Publication details

Bone marrow versus peripheral blood: comparison of the chimerism analysis

Authors

HORKÝ Ondřej MAYER Jiří KABLÁSKOVÁ Lenka KREJČÍ Marta BRYCHTOVÁ Yvona DVOŘÁKOVÁ Dana

Year of publication 2009
Type Conference abstract
MU Faculty or unit

Faculty of Medicine

Citation
Description Background Bone marrow (BM) examination is routinely performed for minimal residual disease monitoring in leukemia patients. By contrast, chimerism is usually tested from peripheral blood (PB), and, surprisingly, little is known about the clinical impact of the chimerism status in BM. Patients and Methods 226 pairs of PB and BM samples obtained from 102 adult patients were investigated. Frequencies of diagnoses within samples were as follows: AML 42%, CML 24%, ALL 11%, CLL 7%, MDS 7%, other hematological malignancies 9%. Assessment of chimerism was performed using either capillary electrophoresis with fluorescence detection, or quantitative real-time PCR with one order of magnitude higher sensitivity of mixed chimerism detection. Results Mixed chimerism in BM was detected even more than 9 years after transplantation, however, on the other hand, complete donor chimerism was also observed as early as day +35. Proportion of autologous cells detected in BM comparing to PB was: higher in 140/226 cases (62%), equal in 67 (30%), and smaller in 19 instances (8%).
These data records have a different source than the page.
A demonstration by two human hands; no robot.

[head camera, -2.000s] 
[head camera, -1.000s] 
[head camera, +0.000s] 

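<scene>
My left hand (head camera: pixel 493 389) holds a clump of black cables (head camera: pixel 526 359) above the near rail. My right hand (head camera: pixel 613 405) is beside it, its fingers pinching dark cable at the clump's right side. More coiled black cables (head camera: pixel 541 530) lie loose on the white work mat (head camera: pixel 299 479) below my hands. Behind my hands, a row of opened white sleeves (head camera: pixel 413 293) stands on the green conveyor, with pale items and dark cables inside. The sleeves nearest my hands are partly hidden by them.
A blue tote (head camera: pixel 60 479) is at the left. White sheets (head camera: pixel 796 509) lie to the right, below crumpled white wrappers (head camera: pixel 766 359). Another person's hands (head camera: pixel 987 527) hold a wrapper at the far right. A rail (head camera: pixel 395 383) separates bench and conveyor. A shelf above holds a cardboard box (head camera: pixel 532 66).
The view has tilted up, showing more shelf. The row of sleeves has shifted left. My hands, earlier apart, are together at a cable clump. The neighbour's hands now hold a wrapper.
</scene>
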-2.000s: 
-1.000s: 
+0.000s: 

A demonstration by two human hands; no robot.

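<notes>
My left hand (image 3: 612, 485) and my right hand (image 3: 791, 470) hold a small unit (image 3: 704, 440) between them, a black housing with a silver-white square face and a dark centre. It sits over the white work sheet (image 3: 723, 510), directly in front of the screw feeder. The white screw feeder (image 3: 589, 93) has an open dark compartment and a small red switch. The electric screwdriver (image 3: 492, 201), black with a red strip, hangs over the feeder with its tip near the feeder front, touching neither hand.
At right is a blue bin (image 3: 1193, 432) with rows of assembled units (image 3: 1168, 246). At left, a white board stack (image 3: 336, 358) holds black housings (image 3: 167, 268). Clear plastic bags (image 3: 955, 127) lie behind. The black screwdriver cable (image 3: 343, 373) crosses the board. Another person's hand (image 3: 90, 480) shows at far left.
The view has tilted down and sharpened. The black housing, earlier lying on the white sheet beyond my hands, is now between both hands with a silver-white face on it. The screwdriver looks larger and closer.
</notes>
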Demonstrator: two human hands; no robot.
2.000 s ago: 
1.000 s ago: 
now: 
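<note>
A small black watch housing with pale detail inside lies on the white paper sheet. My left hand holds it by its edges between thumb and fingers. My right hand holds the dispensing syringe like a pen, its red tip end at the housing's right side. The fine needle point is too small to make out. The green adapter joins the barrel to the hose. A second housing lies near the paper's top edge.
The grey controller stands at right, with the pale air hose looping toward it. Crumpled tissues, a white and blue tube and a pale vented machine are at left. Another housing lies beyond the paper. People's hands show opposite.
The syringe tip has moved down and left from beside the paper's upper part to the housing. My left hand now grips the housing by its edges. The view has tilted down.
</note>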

Within the group with higher autologous fraction in BM, 75/140 (54%) pairs were those with complete donor chimerism in PB and mixed chimerism in BM at the same time; the majority (61/75; 81%) of such BM samples contained only very small amount of autologous cells (bellow 0.1%). Nevertheless 18/140 cases (13%) possessed clear clinical relevance and all but one were from AML patients: chimerism detected in both compartments varied from 0.1% to 60% and corresponded to either impending relapse (n=16) or a graft failure (n=2). Conclusions Our data indicate that chimerism analysis in BM can provide new information in contrast to PB analysis in AML patients. Highly discrepant results with high autologous recovery in BM can be considered as a sign of imminent relapse or a graft failure. Two important questions are remaining to be further explored: what are the residual autologous cells causing the persisting mixed chimerism in the BM, and what is the best timing for BM chimerism analysis.